10.Entire Agreement. The Agreement and the Plan constitute the entire understanding between Primerica and the Participant regarding the Options and supersede all previous written, oral, or implied understandings between the parties hereto about the subject matter hereof.
11.No Right to Employment. Nothing contained herein, in the Plan, or in any prospectus shall confer upon the Participant any rights to continued employment or employment in any particular position, at any specific rate of compensation, or for any particular period of time.
12.Arbitration. Any disputes related to the Options shall be resolved by arbitration in accordance with Primerica’s arbitration policies. In the absence of an effective arbitration policy, the Participant acknowledges and agrees that any dispute related to the Options shall be submitted to arbitration in accordance with the Commercial Rules of the American Arbitration Association, if so elected by Primerica in its sole discretion.
13.Conflict. In the event of a conflict between the Agreement and the Plan, the Plan shall control.
14.Governing Law. The Agreement shall be construed in accordance with and governed by the laws of the State of Delaware.
15.Internal Revenue Code Section 409A. The intent of the parties is that the Options granted hereunder be exempt from Section 409A of the Code, and, to the maximum extent permitted, the Agreement and the Plan shall be interpreted and be administered accordingly.
16.Successors and Assigns.
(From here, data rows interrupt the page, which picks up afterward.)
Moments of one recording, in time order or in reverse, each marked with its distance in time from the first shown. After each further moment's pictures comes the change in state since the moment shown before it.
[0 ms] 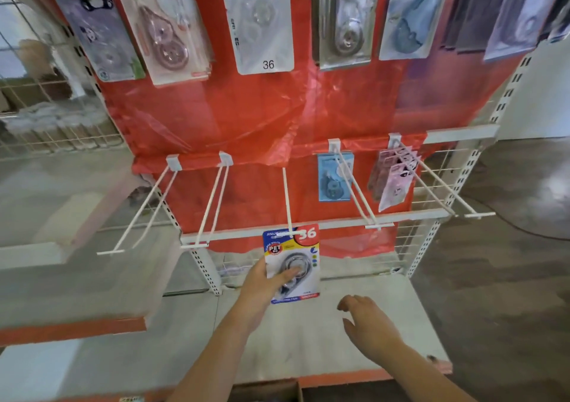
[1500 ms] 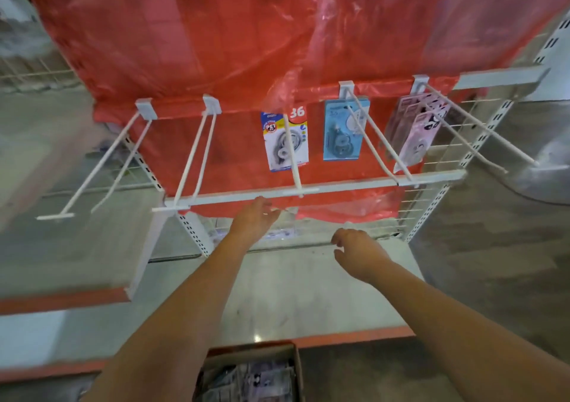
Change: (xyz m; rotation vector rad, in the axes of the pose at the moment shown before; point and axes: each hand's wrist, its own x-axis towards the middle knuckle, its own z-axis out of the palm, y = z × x) left_hand 0.114 -0.025 -0.022 0.879 0.056 -0.060; right_hand 0.081 -0.014 -0.009 -0.047 -0.063 0.146
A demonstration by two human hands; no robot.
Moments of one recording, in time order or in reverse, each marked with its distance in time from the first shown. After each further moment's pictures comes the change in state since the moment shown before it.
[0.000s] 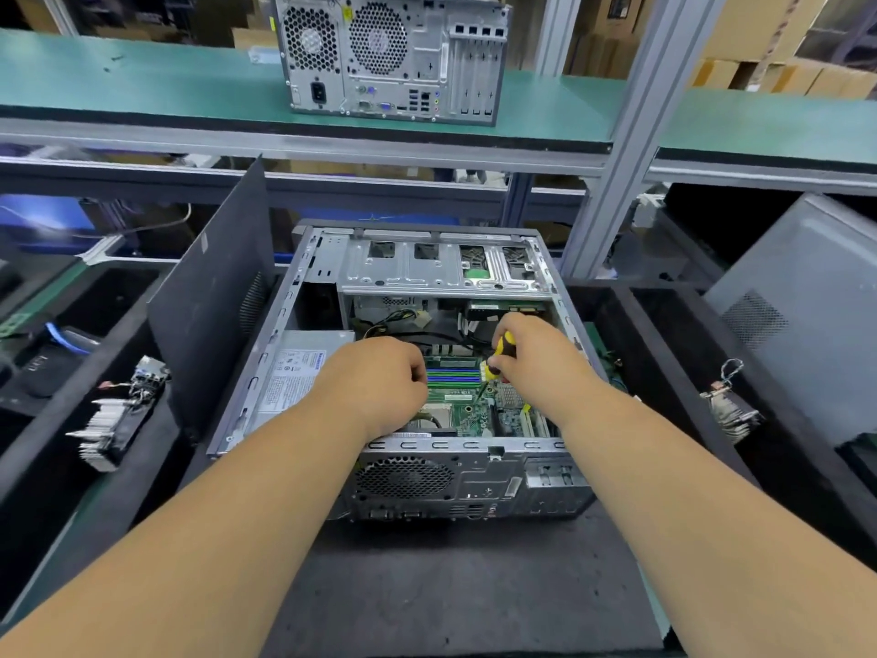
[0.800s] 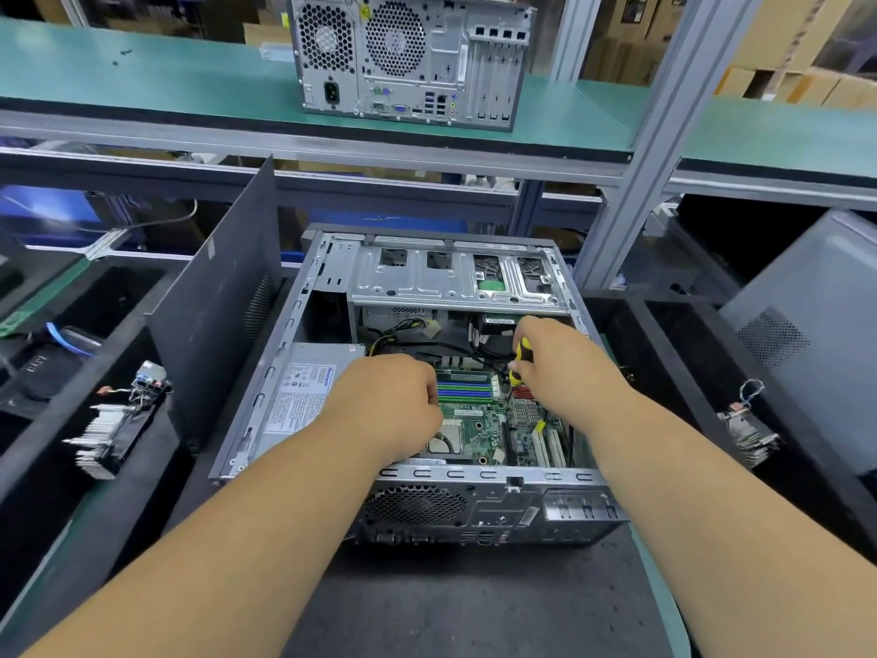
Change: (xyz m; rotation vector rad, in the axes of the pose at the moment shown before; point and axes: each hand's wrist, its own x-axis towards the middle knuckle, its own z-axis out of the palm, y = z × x) left_hand 0.002 -0.001 0.002 0.001 -0.011 -0.006; right_hand 0.020 0.010 -0.007 -0.261 0.014 -0.110
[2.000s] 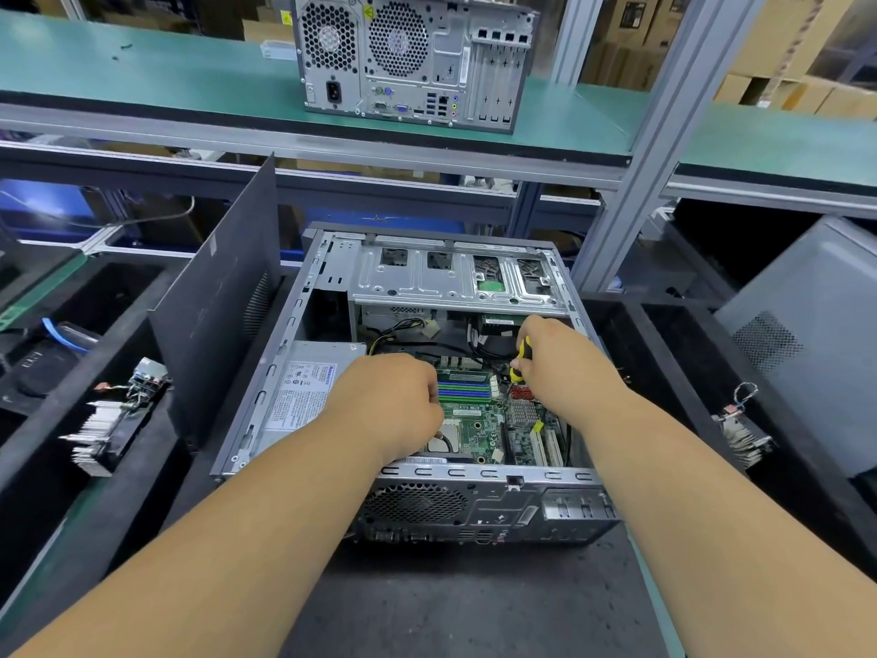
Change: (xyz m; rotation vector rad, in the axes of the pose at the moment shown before) left_hand 0.000 0.000 0.001 0.006 -0.002 0.013; right_hand 0.003 0.001 0.002 -0.048 -0.022 0.064
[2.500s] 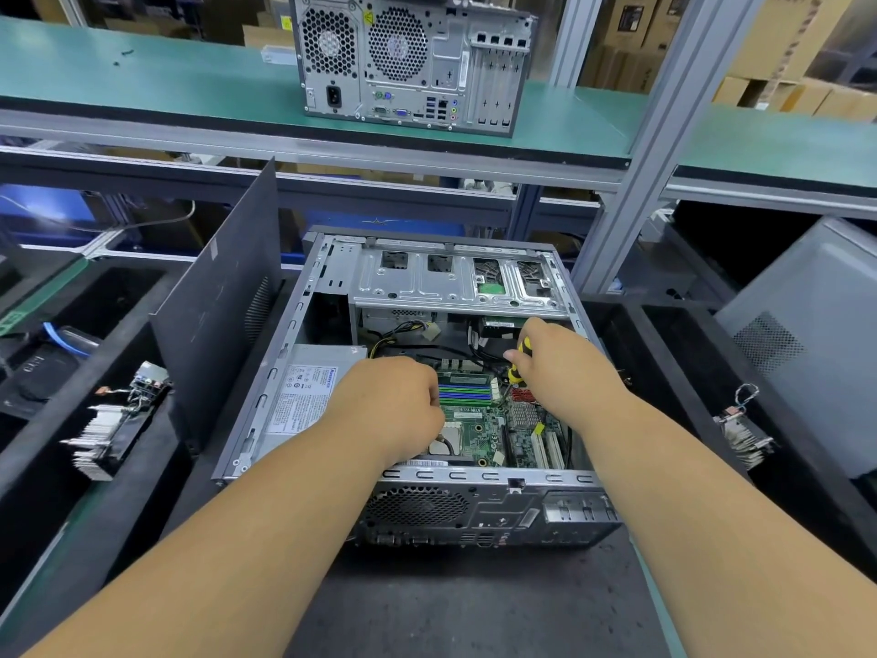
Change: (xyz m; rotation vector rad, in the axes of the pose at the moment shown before) left_hand -0.001 0.001 -0.002 0.011 -0.013 0.006; right_hand 0.000 -0.001 0.001 0.001 0.032 -0.001
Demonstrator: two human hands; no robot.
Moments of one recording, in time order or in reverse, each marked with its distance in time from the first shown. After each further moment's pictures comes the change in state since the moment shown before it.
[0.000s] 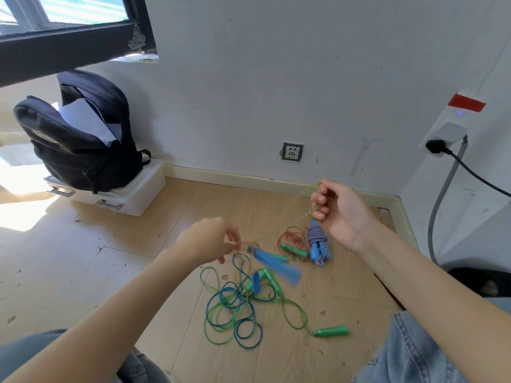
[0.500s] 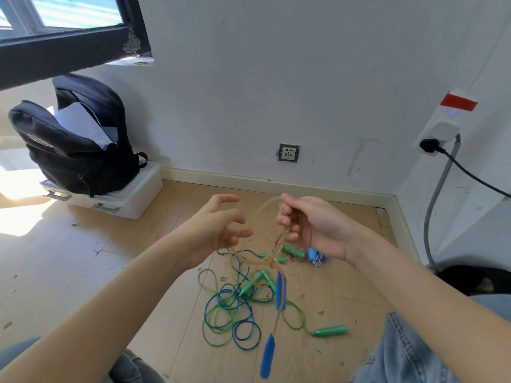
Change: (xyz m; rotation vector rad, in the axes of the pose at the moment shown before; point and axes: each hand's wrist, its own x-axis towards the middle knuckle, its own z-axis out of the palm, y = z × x) left_hand -0.019 0.031 -0.015 -1.171 0.102 -0.114; right_hand -0.017 0.008 0.011 -0.275 -0.374 0.177
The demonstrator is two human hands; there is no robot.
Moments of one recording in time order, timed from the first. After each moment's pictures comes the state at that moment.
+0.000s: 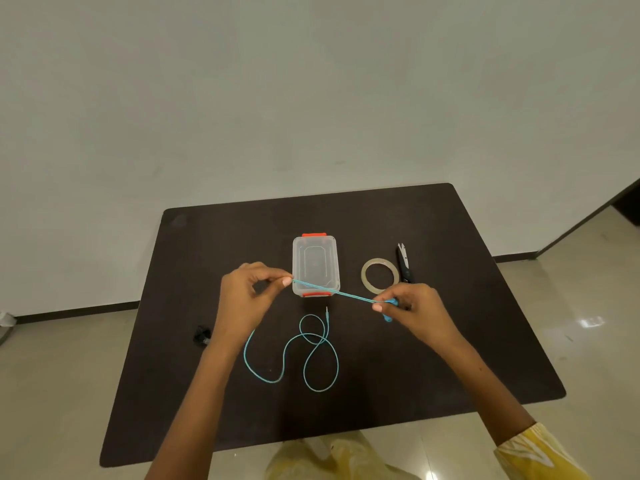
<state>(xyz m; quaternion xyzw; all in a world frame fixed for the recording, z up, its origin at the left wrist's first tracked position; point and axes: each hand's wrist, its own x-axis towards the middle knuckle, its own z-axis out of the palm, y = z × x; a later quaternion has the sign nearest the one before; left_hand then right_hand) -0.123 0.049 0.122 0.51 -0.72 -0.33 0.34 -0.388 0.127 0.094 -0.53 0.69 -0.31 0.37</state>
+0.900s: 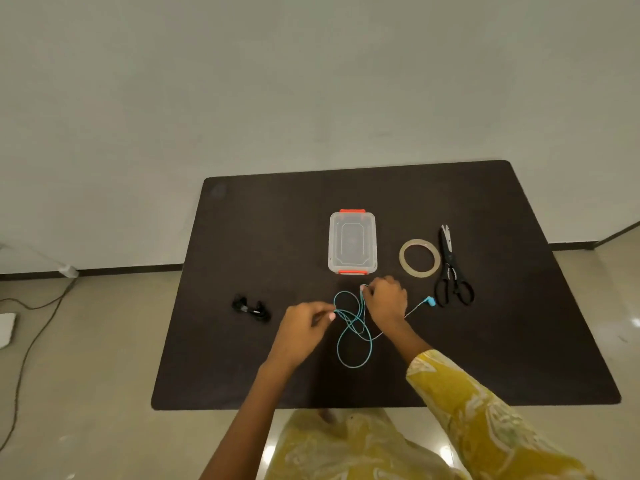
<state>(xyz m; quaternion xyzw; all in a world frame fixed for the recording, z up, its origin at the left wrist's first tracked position) -0.116 0.091 0.038 0.55 -0.70 -0.42 0.17 -0.305 0.061 -0.043 -0.52 0.82 -0.08 0.21</state>
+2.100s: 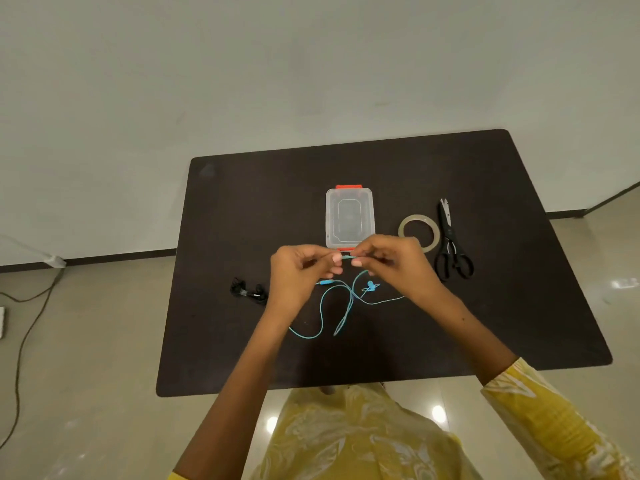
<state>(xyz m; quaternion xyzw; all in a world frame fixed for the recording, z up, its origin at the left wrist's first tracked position) -0.120 0.057 0.083 0.49 -0.56 -0.57 0.36 -0.310 0.084 0.081 -0.64 0.57 -0.36 0.37</state>
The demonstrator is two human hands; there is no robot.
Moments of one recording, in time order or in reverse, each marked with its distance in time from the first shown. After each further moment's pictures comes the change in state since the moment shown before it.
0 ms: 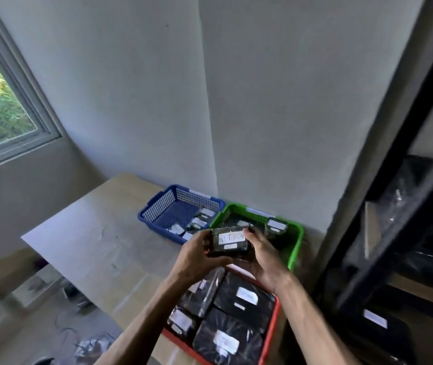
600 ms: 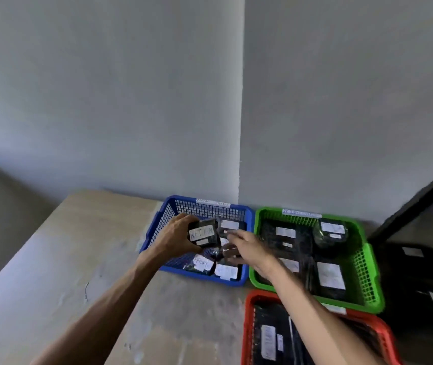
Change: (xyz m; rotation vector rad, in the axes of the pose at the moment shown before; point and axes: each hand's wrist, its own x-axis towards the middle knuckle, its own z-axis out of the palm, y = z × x) left_hand 0.314 -0.204 -0.132 0.417 -0.342 0.297; right_hand 0.282 0.068 0.133 -0.414 0.287 0.137
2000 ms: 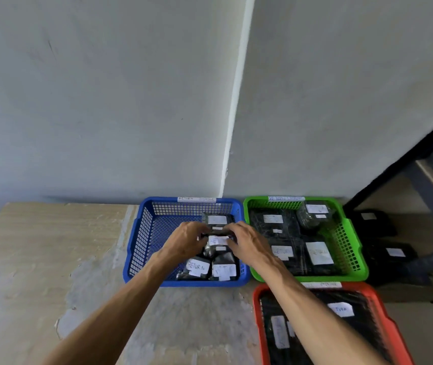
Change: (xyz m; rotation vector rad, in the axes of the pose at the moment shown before) left_hand 0.061 -0.026 0.042 -0.150 -0.190 0.225; right_hand 0.041 0.020 0.010 -1.064 0.391 -0.273
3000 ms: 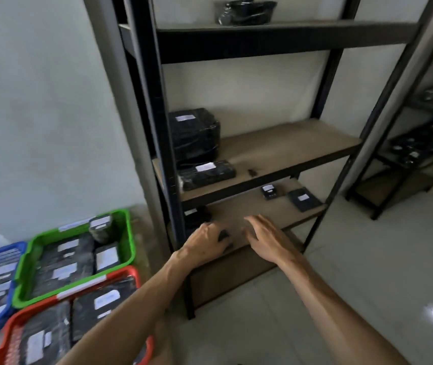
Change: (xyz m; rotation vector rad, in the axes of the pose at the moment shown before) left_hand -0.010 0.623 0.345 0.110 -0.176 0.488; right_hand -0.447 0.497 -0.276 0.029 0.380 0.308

The Agreement shall be binding on all successors and assigns of the Participant, including, without limitation, the estate of the Participant and the executor, administrator or trustee of such estate, or any receiver or trustee in bankruptcy or representative of the Participant’s creditors.
17.Reimbursement or Cancellation of Certain Awards. In the event that the Committee determines that the Options (to the extent granted based on the achievement of performance metrics) would not have been granted, vested or paid absent fraud or misconduct of the Participant, the Committee, in its discretion, shall take such action as it deems necessary or appropriate to address the fraud or misconduct. Such actions may include, without limitation and to the extent permitted by applicable law, in appropriate cases, causing the partial or full cancellation of any Options granted to the Participant or requiring partial or full repayment of the value of the Common Stock acquired on settlement of the Options, in each case as the Committee determines to be in the best interests of Primerica.
18.Binding Effect. This Option shall be binding upon Primerica and the Participant and their respective heirs, executors, administrators and successors.